Each line below should be repeated exactly, but no picture should be carried over.

COLLECTED DATA:
++++++++++

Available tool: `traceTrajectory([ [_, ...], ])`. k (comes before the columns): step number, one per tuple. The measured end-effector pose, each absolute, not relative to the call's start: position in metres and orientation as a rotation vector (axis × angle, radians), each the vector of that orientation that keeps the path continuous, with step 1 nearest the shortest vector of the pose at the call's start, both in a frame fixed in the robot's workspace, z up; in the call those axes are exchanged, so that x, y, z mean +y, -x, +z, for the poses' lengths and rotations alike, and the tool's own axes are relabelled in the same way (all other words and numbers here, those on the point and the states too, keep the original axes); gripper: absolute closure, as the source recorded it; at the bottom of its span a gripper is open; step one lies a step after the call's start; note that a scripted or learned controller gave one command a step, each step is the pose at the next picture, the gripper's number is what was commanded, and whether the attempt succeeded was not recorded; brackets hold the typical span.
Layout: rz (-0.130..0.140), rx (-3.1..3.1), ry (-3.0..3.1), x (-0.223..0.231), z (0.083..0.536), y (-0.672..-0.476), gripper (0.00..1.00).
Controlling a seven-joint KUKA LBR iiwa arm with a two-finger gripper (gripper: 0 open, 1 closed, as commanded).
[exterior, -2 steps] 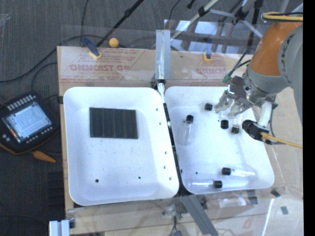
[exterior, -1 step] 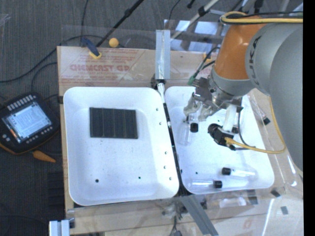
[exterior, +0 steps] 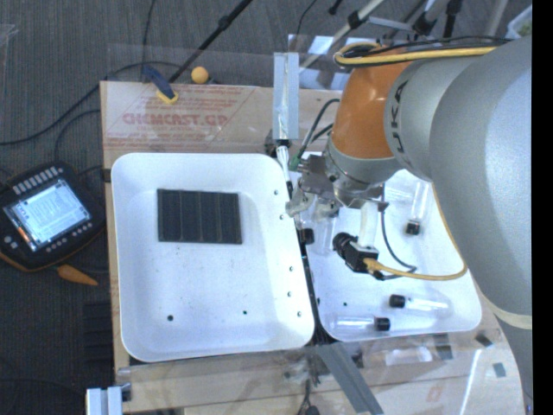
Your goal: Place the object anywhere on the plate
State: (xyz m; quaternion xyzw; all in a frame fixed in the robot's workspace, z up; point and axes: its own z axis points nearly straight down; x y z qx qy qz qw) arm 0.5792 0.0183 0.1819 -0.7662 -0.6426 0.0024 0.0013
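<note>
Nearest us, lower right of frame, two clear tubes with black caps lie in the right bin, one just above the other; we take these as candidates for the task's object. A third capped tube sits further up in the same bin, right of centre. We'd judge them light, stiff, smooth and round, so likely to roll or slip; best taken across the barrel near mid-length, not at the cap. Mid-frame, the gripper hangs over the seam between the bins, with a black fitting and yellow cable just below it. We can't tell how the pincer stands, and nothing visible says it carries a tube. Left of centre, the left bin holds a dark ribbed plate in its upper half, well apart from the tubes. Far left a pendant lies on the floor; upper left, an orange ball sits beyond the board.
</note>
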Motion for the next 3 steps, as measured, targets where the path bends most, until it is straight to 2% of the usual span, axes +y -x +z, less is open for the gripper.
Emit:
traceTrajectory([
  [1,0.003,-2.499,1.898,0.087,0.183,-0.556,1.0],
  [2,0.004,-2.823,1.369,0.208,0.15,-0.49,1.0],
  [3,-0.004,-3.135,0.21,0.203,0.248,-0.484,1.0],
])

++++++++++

PROBLEM SOLUTION:
Available tool: `traceTrajectory([ [_, ...], ])`. k (comes before the columns): step number, one per tuple. The measured end-effector pose, each absolute, not relative to the call's start: position in metres and orientation as a rotation vector (axis × angle, radians), each the vector of that orientation that keeps the path continuous, with step 1 nearest the shortest vector of the pose at the call's start, both in a frame fixed in the robot's workspace, z up; in the call those axes are exchanged, so that x, y, z mean +y, -x, +z, for the poses' lengths and rotations alike, and the tool's own axes are relabelled in the same way (all other words and numbers here, those on the point and the states too, keep the original axes); gripper: absolute closure, as the source recorded it; at the bottom of its span a gripper is open; step one lies a step after the call's start; note that a scripted or learned controller gave one command a step, each step is the pose at the next picture, the gripper's number is what was commanded, and whether the attempt succeeded was not recorded; brackets hold the typical span.
Layout: rz (-0.130..0.140), rx (-3.1..3.1), ry (-3.0..3.1), x (-0.223..0.231), z (0.083..0.536), y (-0.672..-0.476), gripper (0.00..1.00).
Controlling a seven-joint KUKA LBR iiwa arm with a two-finger gripper (gripper: 0 open, 1 closed, as commanded).
[exterior, -2 steps] 
[exterior, -1 step] 
[exterior, +0 steps] 
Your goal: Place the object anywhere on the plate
State: (xyz m; quaternion xyzw; all in a frame fixed in the robot's workspace, z up; point and axes: its own z axis points nearly straight down; x y z qx qy qz qw) arm 0.5792 0.0183 0.1819 -0.7662 -0.6426 0.0024 0.0013
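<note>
Nearest us, lower right of frame, two clear tubes with black caps lie in the right bin, one just above the other; we take these as candidates for the task's object. A third capped tube sits further up in the same bin, right of centre. We'd judge them light, stiff, smooth and round, so likely to roll or slip; best taken across the barrel near mid-length, not at the cap. Mid-frame, the gripper hangs over the seam between the bins, with a black fitting and yellow cable just below it. We can't tell how the pincer stands, and nothing visible says it carries a tube. Left of centre, the left bin holds a dark ribbed plate in its upper half, well apart from the tubes. Far left a pendant lies on the floor; upper left, an orange ball sits beyond the board.
</note>
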Motion for the next 3 steps, as measured, targets where the path bends most, until it is straight to 2% of the usual span, axes +y -x +z, less is open for the gripper.
Emit:
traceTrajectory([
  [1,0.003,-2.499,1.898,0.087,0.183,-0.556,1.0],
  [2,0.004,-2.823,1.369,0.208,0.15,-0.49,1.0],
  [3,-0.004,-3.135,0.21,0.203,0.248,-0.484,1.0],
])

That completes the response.